OK, and what a guideline like that says is that if you're in the presence of an infected person-- sufficiently close-- for 15 minutes, then here you're safe, but over here you're unsafe.

But again, you have the same phenomena.

Now, 15 minutes is a pretty short time, so that's typically going to be safe.

But again, in this region it's too conservative.

So the blue here is still too conservative.

But now, when you get up here, even the 15-minute rule eventually becomes unsafe.

Because if there's a very large amount people in a room and they also can interact with each other through well-mixed space-- so I'm not talking about a really, really big room.

I'm talking about a small enough room that you could expect air to be transmitted between the people in that space-- then if I keep increasing occupancy, again I cross that line.

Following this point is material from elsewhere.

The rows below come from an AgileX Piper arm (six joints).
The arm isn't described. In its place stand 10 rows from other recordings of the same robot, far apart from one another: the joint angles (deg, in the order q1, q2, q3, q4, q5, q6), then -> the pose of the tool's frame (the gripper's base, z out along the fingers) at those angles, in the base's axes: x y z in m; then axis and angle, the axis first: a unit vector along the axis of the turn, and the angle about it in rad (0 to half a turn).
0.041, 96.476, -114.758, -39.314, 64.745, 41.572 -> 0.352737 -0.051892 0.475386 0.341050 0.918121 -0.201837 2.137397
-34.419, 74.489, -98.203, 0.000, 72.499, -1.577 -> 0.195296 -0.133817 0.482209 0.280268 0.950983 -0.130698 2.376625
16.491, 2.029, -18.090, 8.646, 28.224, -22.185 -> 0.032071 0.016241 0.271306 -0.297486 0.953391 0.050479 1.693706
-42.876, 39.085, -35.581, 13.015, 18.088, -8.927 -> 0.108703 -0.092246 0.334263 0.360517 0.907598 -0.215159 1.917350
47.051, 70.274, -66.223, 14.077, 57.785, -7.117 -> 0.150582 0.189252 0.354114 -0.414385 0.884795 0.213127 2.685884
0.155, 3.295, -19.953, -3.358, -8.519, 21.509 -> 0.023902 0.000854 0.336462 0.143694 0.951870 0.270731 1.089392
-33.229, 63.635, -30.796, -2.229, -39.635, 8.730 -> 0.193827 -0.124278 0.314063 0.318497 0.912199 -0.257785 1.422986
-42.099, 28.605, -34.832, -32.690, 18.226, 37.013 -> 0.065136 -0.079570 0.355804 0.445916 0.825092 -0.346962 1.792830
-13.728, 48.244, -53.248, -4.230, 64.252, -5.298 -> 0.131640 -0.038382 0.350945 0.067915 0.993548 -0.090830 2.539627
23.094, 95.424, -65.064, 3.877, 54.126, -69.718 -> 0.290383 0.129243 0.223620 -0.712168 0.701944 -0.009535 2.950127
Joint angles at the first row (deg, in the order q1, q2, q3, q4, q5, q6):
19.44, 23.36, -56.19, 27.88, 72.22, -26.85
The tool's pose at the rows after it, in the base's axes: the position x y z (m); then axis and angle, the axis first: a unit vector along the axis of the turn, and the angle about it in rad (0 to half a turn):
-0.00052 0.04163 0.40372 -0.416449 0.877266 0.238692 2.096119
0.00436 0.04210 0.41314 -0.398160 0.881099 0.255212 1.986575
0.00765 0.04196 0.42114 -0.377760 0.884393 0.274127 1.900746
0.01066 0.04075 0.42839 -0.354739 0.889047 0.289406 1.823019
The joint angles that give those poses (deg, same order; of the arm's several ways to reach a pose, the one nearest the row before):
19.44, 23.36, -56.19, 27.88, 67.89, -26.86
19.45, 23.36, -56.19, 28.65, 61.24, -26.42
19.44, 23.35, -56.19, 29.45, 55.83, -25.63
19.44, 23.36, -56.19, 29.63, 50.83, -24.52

There's always a crossing.

So you cannot have a guideline only based on time or only based on occupancy.

If you think of this limit-- for example, how about we take for the 15-minute rule, what if I put 15 people or maybe 20 people into a small tent-- just let's say a little bit bigger in the size of this board-- and everybody's standing close together.

We might pass the infection in much less time than 15 minutes because we have a chance to infect each other, and if I keep going up, I'm going to cross that line.

And the tent also has a very small volume, poor ventilation, and this yellow curve is very low.

OK, so this concept of the cumulative exposure time is really important to understand because it's very general.

It really isn't so tied to the details of the model.

And it just shows you that any bound on one parameter such as occupancy, time, and I should mention also social distance.

Because that's the big one which is happening right now.

Social distance guidelines-- so this would be that the distance, d, is greater than six feet.

And that's a CDC guideline in the United States.

It can be greater than one meter, which is 3 feet, and that's from the World Health Organization.

So about half the distance.

That leads to a guideline where there's still a maximum occupancy, which is the area of the room divided by d squared, or by some other factor depending how you think people are going to be arranged.

But basically, you go into the room, you map out that spacing, and you arrive at a fixed occupancy.

This is being done everywhere, including here at MIT right now.

And that still leads to fixed occupancy.

So regardless of how it was derived, you still have a fixed occupancy, which is too conservative at first, and eventually is too risky.

And you must know where is that crossover point because occupancy and time are linked.